Does your marriage grow after failure?

November 12, 2010

in 1 + 1 = 1, Good Marriage, Links to good stuff

A few months back, Steve Hoefer did a post entitled “How To Fail Successfully”. I think much of what he wrote can, and should, apply to our marriages.

Marriage is the joining of two people so different that some have attributed them to coming from different planets. No matter how much a man and woman love each other, they are still a man and a woman – and as such are radically different in a large number of ways. Mistakes and “failures” are to be expected – and if we are smart, we will see them as chances to learn and grow. Each failure can teach both of you something about the other, and that means it can be stepping stone to something good.

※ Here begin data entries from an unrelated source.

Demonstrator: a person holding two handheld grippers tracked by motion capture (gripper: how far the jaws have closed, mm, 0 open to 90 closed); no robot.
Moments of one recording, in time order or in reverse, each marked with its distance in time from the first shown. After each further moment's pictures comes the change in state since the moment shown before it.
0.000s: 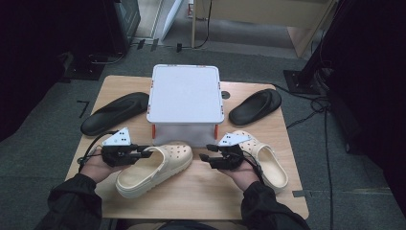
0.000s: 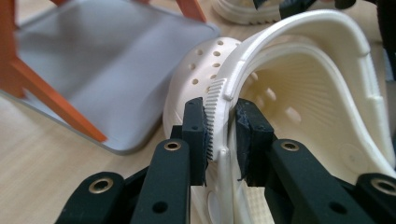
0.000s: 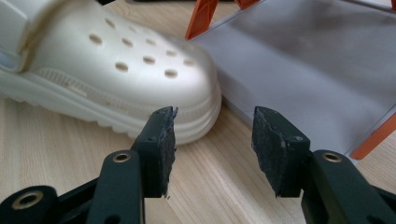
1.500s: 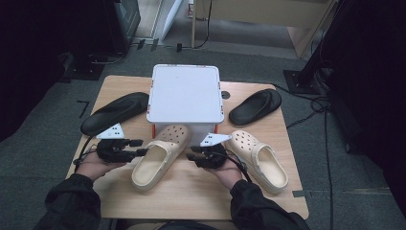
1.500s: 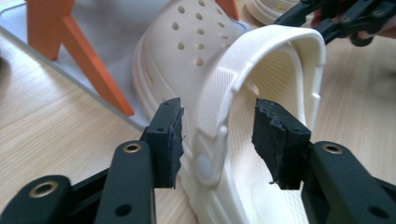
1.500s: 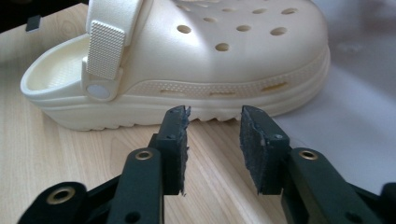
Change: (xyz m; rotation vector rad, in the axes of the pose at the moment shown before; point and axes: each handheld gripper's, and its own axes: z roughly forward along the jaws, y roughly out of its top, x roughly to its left) left arm 0.024 -0.020 -0.007 -0.003 0.017 -0.166; right arm 0.017 0.010 0.047 0.035 0.024 -0.052
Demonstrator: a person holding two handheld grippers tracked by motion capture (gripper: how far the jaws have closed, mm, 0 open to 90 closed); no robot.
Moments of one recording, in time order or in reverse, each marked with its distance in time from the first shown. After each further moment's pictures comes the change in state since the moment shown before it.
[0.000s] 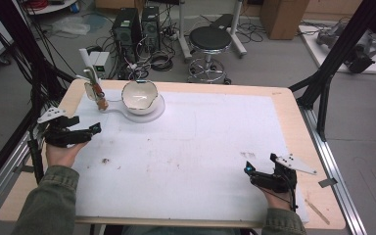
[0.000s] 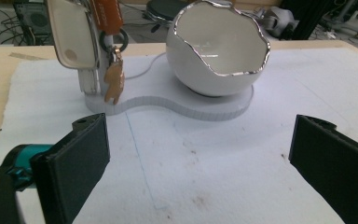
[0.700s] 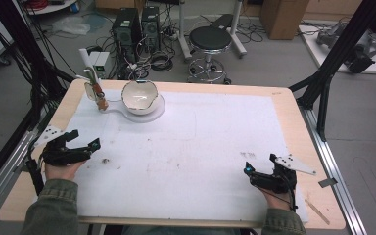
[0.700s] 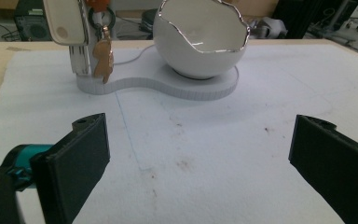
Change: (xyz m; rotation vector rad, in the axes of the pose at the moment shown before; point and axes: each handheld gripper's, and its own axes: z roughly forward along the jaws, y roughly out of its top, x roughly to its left) left arm -0.014 -0.040 -0.024 -0.065 -0.005 0.023; right arm 0.001 0.000 0.000 0.002 0.002 -0.013
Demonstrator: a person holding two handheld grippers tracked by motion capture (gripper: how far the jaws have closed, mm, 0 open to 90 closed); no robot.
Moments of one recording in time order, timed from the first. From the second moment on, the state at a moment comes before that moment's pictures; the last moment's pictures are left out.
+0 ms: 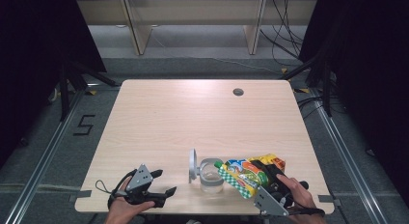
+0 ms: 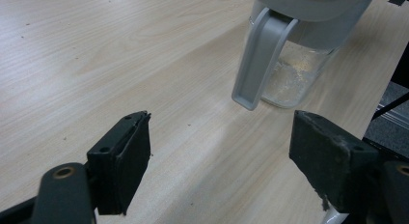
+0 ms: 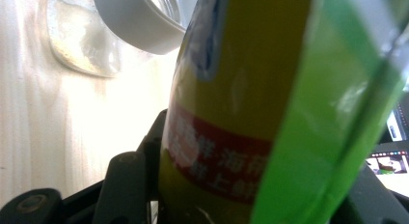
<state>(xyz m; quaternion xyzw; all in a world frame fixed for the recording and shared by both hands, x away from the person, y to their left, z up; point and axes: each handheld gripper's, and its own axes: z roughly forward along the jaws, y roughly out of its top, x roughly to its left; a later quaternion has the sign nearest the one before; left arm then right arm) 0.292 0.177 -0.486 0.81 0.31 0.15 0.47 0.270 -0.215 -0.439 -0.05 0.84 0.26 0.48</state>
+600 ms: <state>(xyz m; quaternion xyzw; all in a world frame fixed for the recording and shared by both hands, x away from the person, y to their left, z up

Have a talk with your bride and see if you can each learn to see mistakes as opportunity for growth rather than a horrible slight or injustice.

1 comments
Rich
Rich

(Been reading your blog for a month or so. Great work! Clean, strightforward, yet dignified. The integrity of the marriage arangement as it was intended by The Creator is right up front. Rare thing these days.) Right on! One thing worth pointing out about handling failures is not to assign blame. Ever. If the hubby screwed up, he needs to own it. If it was something beyond his control, be realistic, and if it was the wife's fault, don't be aggressive about it. Lovingly talk about it at the right time, because if you don't, she will build walls around her heart 50 feet thick and 500 feet high and before you know it, you'll be roommates (again, for some of us). However, if you treat her like "the weaker vessel" and become that "safe place" or that "rock" no matter whose at fault, that critical element of trust will be safeguarded. At least this is from my own experience. Results may vary.